Input data START
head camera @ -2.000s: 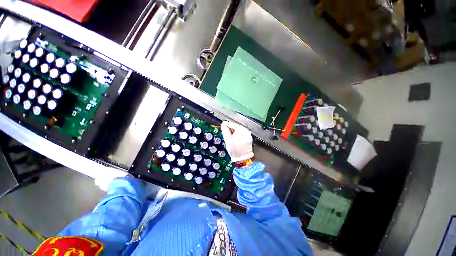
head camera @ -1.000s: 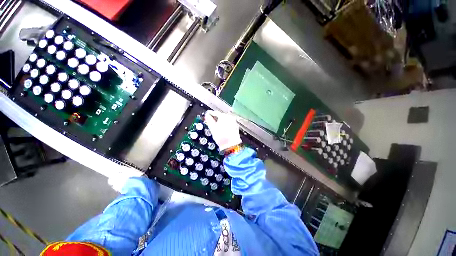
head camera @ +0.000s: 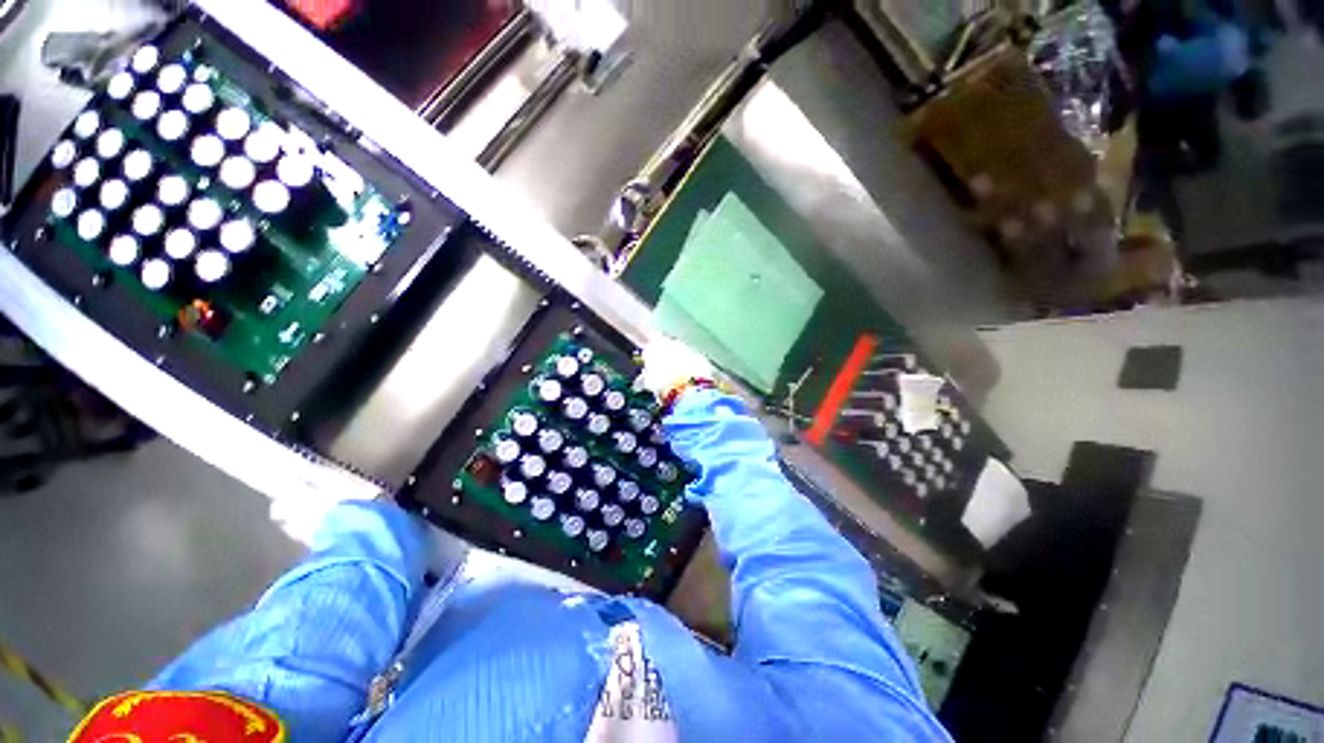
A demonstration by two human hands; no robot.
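Note:
A green circuit board (head camera: pixel 639 540) with rows of round capacitors sits in a black carrier (head camera: pixel 436 468) on the conveyor before me. My right hand (head camera: pixel 672 363), in a white glove, is at the carrier's far right edge by the far rail; its fingers are hard to make out. My left hand (head camera: pixel 323 508), also white-gloved, is at the near rail, left of this carrier; its fingers are blurred. A second capacitor board (head camera: pixel 269 298) in a black carrier (head camera: pixel 312 407) lies further left.
Pale green sheets (head camera: pixel 741 290) lie on the green bench (head camera: pixel 683 218) beyond the conveyor. A sample board (head camera: pixel 900 450) with a red strip and white paper lies to their right. Grey gloves (head camera: pixel 95 55) are at upper left. A dark machine opening (head camera: pixel 1038 639) is at lower right.
My right hand has moved off the board's upper edge to the far rail side, uncovering capacitors. My left hand has stayed near the near rail while the view shifted.

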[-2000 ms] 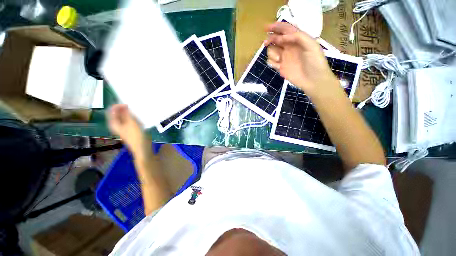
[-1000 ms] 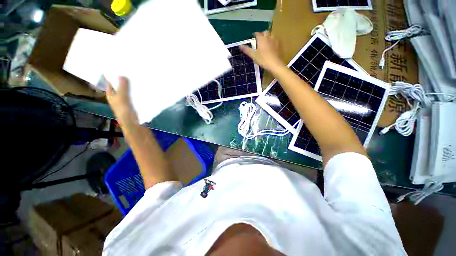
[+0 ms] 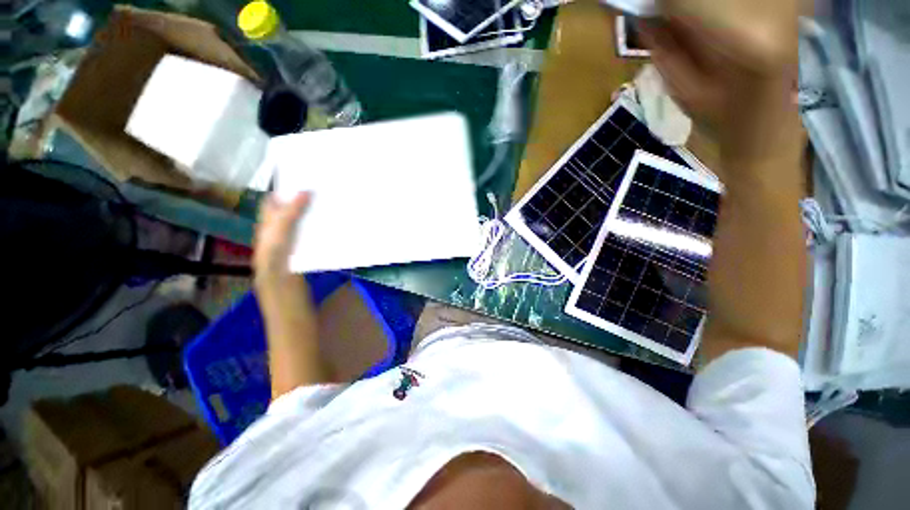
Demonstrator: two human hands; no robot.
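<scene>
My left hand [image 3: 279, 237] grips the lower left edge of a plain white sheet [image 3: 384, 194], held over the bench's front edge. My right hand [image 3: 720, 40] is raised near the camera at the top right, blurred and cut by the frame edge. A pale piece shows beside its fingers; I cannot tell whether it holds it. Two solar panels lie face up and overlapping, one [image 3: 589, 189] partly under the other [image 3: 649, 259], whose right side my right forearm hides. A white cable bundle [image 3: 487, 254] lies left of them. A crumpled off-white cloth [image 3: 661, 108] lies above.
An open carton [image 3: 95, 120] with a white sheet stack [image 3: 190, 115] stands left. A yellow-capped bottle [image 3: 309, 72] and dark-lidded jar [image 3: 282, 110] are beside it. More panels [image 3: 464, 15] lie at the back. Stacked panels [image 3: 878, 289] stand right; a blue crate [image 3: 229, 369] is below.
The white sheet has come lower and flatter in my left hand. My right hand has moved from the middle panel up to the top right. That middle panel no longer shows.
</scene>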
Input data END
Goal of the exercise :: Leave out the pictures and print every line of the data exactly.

Reply ::
head camera @ -2.000s: 
head camera @ -1.000s: 
head camera @ +0.000s: 
A demonstration by two human hands; no robot.
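Note:
A green circuit board (head camera: pixel 639 540) with rows of round capacitors sits in a black carrier (head camera: pixel 436 468) on the conveyor before me. My right hand (head camera: pixel 672 363), in a white glove, is at the carrier's far right edge by the far rail; its fingers are hard to make out. My left hand (head camera: pixel 323 508), also white-gloved, is at the near rail, left of this carrier; its fingers are blurred. A second capacitor board (head camera: pixel 269 298) in a black carrier (head camera: pixel 312 407) lies further left.
Pale green sheets (head camera: pixel 741 290) lie on the green bench (head camera: pixel 683 218) beyond the conveyor. A sample board (head camera: pixel 900 450) with a red strip and white paper lies to their right. Grey gloves (head camera: pixel 95 55) are at upper left. A dark machine opening (head camera: pixel 1038 639) is at lower right.
My right hand has moved off the board's upper edge to the far rail side, uncovering capacitors. My left hand has stayed near the near rail while the view shifted.
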
[-2000 ms] 
[-1000 ms] 
[+0 ms] 
Demonstrator: two human hands; no robot.
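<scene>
My left hand [image 3: 279, 237] grips the lower left edge of a plain white sheet [image 3: 384, 194], held over the bench's front edge. My right hand [image 3: 720, 40] is raised near the camera at the top right, blurred and cut by the frame edge. A pale piece shows beside its fingers; I cannot tell whether it holds it. Two solar panels lie face up and overlapping, one [image 3: 589, 189] partly under the other [image 3: 649, 259], whose right side my right forearm hides. A white cable bundle [image 3: 487, 254] lies left of them. A crumpled off-white cloth [image 3: 661, 108] lies above.
An open carton [image 3: 95, 120] with a white sheet stack [image 3: 190, 115] stands left. A yellow-capped bottle [image 3: 309, 72] and dark-lidded jar [image 3: 282, 110] are beside it. More panels [image 3: 464, 15] lie at the back. Stacked panels [image 3: 878, 289] stand right; a blue crate [image 3: 229, 369] is below.
The white sheet has come lower and flatter in my left hand. My right hand has moved from the middle panel up to the top right. That middle panel no longer shows.
</scene>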

The exercise calls for nothing more than this answer.